Speaking on the Late Late Show earlier this year, she said she got behind the campaign “because I don’t want any mother, father, sister, brother, friends or family to lose someone to such a horrible illness which is cervical cancer”.

Ní Riada’s comments

In that interview on Cork’s 96fm Opinion Line in September 2016, Ní Riada said she had made the decision for one of her daughters not to receive the HPV vaccine, despite her older daughter having already received it.

She said that she had been unaware of potential side effects from the vaccine before she began to read about it, and had heard numerous accounts of people suffering damaging side effects.

“It’s a hard call, it’s a tough decision to make,” Ní Riada said, adding that it was a private, personal choice for each parent. 

In the interview, she also said that from stories she’d heard “clearly there are a number of people that were affected by side effects” but that there were thousands who’d received the vaccine who hadn’t.

“I’m not advocating that anybody shouldn’t give the vaccine to their child,” she said. “I’m still in two minds about it.”

In a statement issued last month, the MEP said that claims that she is opposed to vaccinations are “utter nonsense”.

She said: “During a radio interview in 2016 I clearly outlined that my issue was a lack of information coming from the HSE. A lot of concern and confusion around the HPV vaccination was going on at the time resulting in a pick up of the vaccine of just 51% and there was not nearly enough information forthcoming from the HSE to clarify matters or soothe the concerns of parents.

I would, of course, encourage all parents to get their children fully vaccinated, including with the HPV vaccine and indeed there is recent research saying that this particular vaccine should be extended to boys, which I would also support.

In an interview with 96fm again yesterday, Ní Riada reiterated that she supported the use of the HPV vaccine in girls, and was in favour of it being extended to boys of the same age.

“I was never anything but supportive for the HPV vaccine,” she said. “I went on that particular show as a parent. It was naive of me to not think I’d be viewed as an MEP.”

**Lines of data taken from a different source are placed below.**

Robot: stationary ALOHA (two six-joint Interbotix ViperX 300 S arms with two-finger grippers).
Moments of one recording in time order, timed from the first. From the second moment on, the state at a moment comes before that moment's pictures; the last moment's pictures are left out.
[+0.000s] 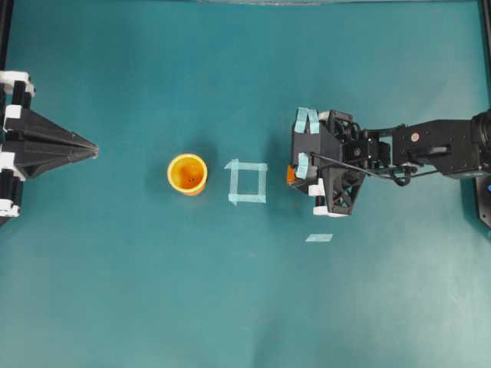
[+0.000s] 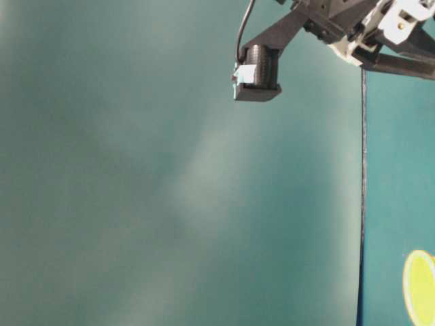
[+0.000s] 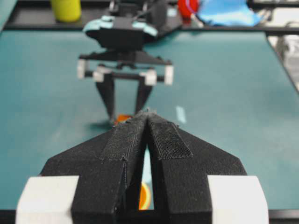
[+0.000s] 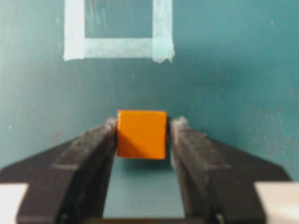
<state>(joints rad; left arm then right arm) -0.02 -0.97 1.16 0.01 -0.19 -0.01 -0.08 0.07 0.81 -0.02 -0.04 0.01</state>
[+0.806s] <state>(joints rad) -0.02 -0.97 1.16 0.01 -0.18 -0.01 -0.08 -0.08 0.62 -0.01 0.40 0.01</state>
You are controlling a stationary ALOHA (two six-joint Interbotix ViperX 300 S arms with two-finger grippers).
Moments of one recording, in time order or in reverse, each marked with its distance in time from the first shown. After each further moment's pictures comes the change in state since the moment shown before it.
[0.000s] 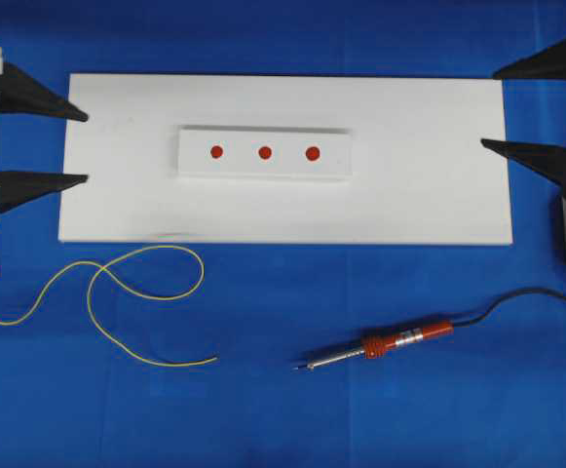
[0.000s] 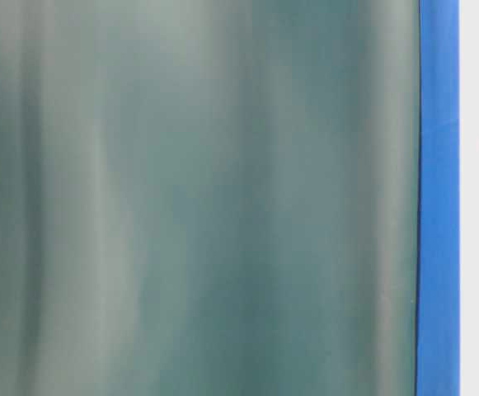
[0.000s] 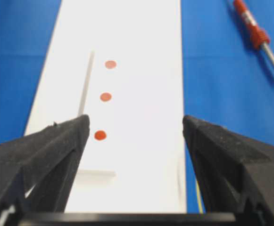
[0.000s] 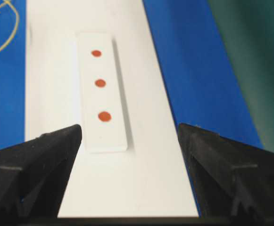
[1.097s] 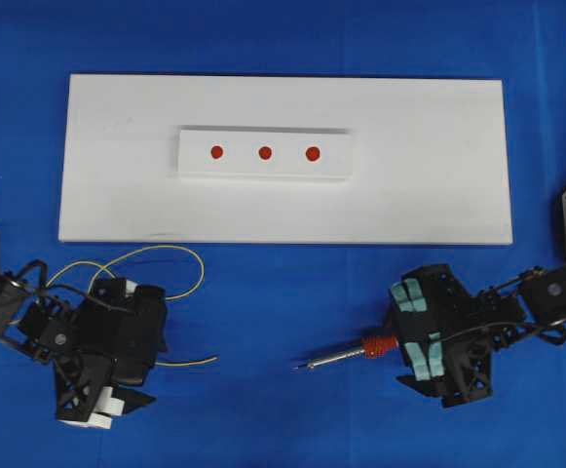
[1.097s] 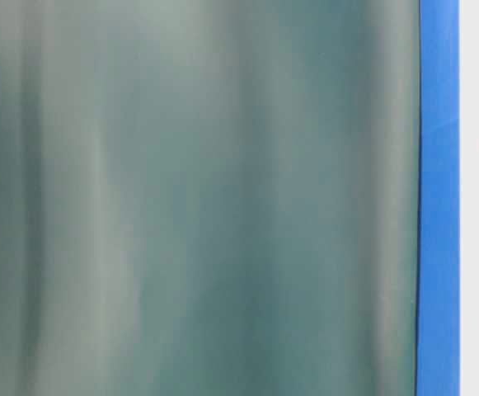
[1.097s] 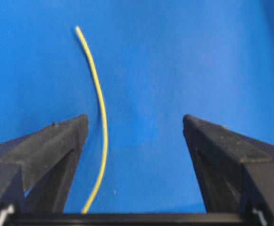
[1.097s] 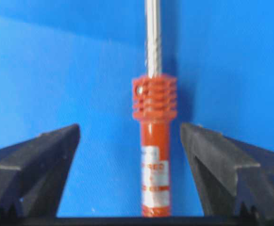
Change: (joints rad) left arm -0.543 0.881 -0.241 -0.006 -0.117 -0.479; right arm 0.506 0.907 -0.055 0.403 -0.387 0.003
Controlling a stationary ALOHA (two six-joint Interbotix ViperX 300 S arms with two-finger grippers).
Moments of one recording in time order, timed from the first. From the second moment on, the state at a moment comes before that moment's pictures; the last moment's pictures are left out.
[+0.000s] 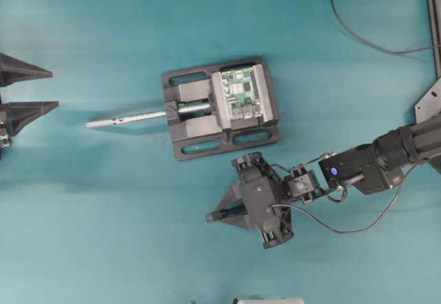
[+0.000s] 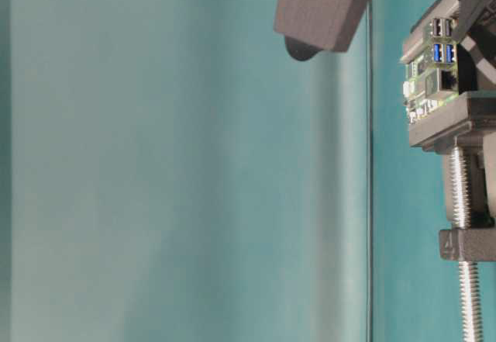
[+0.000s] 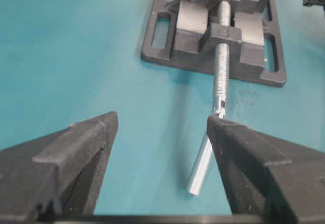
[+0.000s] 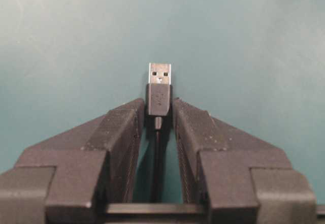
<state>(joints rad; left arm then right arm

She said that she has never “flip flopped” on the matter, and had just “raised the question as parent who would be worried about what was being put into her child’s body” in the 2016 interview.

“A vaccine that can save a person’s life has to be promoted,” she said. 

The HSE’s launch for its 2018/19 campaign takes place this afternoon.

On a separate issue, McDonald has said Ní Riada, if elected as president, will cap the presidential salary as the same level as a minister. 

As it stands, the salary for the Irish president is just under €250,000 per annum, while a ministerial salary stands at €93,599. 

McDonald told reporters today that it is difficult to justify the current salary, calling it “exorbitant”. 

She added that it is her view, as well as Ní Riada and Sinn Féin’s opinion that the current salary is “very, very high” and should be reduced.

Ní Riada will face competition from Sean Gallagher, Joan Freeman, Gavin Duffy and incumbent Michael D Higgins in next month’s presidential election.

There is still time for another hopeful to win enough votes to become a candidate, with the nomination period expiring next Wednesday 26 September.